Jak nie ma czasu, to moje żywienie jest mocno ułożone, bo tak jest wygodniej, a jedzenie to w pierwszej kolejności paliwo. Na zabawy i eksperymenty gotowaniem musi być czas (nie mówię tutaj nawet o zdjęciach na bloga, gdyż wiadomo, że bez odpowiednich warunków oświetleniowych sensowne zdjęcia są prawie niemożliwe). Jedną z potraw, która najczęściej wypełnia mi jadłospis w czasach „zawieruchy” jest chilli con carne. Banalnie proste w przygotowaniu, nie wymagające dużej ilości pracy, a do tego można przygotować je w dużych ilościach, zapełniając sobie menu na co najmniej kilka posiłków.

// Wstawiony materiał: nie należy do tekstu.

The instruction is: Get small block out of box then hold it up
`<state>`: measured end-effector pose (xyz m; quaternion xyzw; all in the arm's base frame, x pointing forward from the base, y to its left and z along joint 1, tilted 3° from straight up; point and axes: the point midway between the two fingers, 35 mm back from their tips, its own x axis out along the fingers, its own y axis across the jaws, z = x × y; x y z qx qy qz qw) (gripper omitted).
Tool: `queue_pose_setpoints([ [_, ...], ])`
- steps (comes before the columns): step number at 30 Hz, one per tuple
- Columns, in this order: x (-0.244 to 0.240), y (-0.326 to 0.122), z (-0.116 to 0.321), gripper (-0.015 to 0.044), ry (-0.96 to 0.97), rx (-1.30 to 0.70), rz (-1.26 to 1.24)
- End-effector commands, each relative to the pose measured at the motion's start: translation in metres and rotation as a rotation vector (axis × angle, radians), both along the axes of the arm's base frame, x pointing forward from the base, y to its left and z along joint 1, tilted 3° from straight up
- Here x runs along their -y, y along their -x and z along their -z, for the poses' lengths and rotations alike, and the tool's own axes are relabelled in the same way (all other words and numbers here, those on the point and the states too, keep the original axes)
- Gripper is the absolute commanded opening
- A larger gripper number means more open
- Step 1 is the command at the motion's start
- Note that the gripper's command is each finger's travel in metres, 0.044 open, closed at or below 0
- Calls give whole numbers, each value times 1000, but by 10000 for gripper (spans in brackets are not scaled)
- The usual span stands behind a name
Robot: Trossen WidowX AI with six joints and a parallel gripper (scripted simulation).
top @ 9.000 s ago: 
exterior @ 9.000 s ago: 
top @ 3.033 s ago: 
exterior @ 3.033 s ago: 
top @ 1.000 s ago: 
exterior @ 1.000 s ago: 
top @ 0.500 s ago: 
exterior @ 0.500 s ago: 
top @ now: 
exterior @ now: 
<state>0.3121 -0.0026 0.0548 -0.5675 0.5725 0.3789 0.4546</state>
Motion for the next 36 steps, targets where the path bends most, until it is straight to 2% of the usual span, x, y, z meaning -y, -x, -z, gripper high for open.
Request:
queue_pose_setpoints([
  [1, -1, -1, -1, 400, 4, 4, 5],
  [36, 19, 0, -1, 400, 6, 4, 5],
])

O szybkie, proste danie jednogarnkowe pytał mnie też ostatnio mój brat, który studiuje zagramanicą i planuje zdrowe, efektywne odżywianie. Zadowolony, podsyłam mu linka do przepisów Paleoszefa, gdy ku swojemu zdziwieniu odkrywam, że brakuje w Dzienniku Paleoszefa zarówno wersji łagodnej, jak i tej „odchudzonej” z mięsa z indyka. Straszne niedopatrzenie z mojej strony, tym bardziej, że indycze chilli con carne bardzo często gości u mnie w lunchboxach 😉
Już się więc poprawiam, przed Wami łagodne prawdziwie czerwone indycze chilli con carne! Tytułem wyjaśnienia, tytułowa czerwień dzisiejszej potrawy to zasługa wykorzystania w przepisie jedynie czerwonych warzyw, co stanowi fajną odmianę w stosunku do wielokolorowego tradycyjnego chilli con carne (KLIK).
Przepis powstał, danie przetestowane wielokrotnie, nawet zdjęcia zrobione, a i tak dopiero po 3 tygodniach znalazłem czas, żeby przygotować posta. Czas „zawieruchy”.
Składniki:
- łyżka słodkiej wędzonej papryki
- łyżka oregano
- 1/2 łyżki słodkiego chilli
- 1/2 łyżki mielonej cebuli
- 1/4 łyżki mielonego czosnku
- 1/4 łyżki soli
- 1 kg mielonego mięsa z indyka
- 3 czerwone cebule
- czerwona papryka
- czerwona papryka piquillo
- 4 duże pomidory malinowe
- oliwa z oliwek do smażenia
- 1/4 szklanki passaty pomidorowej (opcjonalnie)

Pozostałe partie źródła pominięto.